Everything in the listing must be repeated exactly, apart from the images.

━━ Information provided ━━

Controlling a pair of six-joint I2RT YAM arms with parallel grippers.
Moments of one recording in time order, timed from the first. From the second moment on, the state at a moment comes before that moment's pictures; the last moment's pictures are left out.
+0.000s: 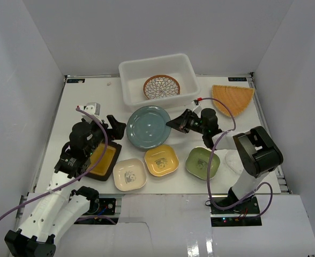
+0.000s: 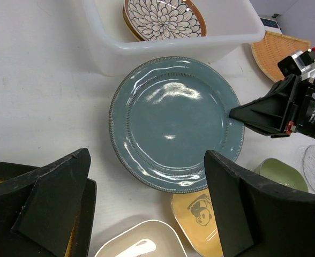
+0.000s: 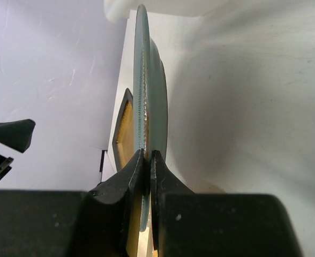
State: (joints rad) left arm -0.36 0.70 0.71 -0.27 -0.02 -0.39; right arm 0.45 1.72 0.69 0.81 -0.57 1.04
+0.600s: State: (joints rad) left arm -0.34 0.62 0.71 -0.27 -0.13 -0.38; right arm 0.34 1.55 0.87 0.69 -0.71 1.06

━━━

## Output for this exercise
Controlling a pair of six-joint I2RT YAM arms with parallel grippers.
Moments of one recording in time order, timed from the first. From the second moment on, the state at a moment comes before that moment's pictures; the last moment's pictures are left out.
+0.000s: 
+0.000s: 
+0.000s: 
State: (joints rad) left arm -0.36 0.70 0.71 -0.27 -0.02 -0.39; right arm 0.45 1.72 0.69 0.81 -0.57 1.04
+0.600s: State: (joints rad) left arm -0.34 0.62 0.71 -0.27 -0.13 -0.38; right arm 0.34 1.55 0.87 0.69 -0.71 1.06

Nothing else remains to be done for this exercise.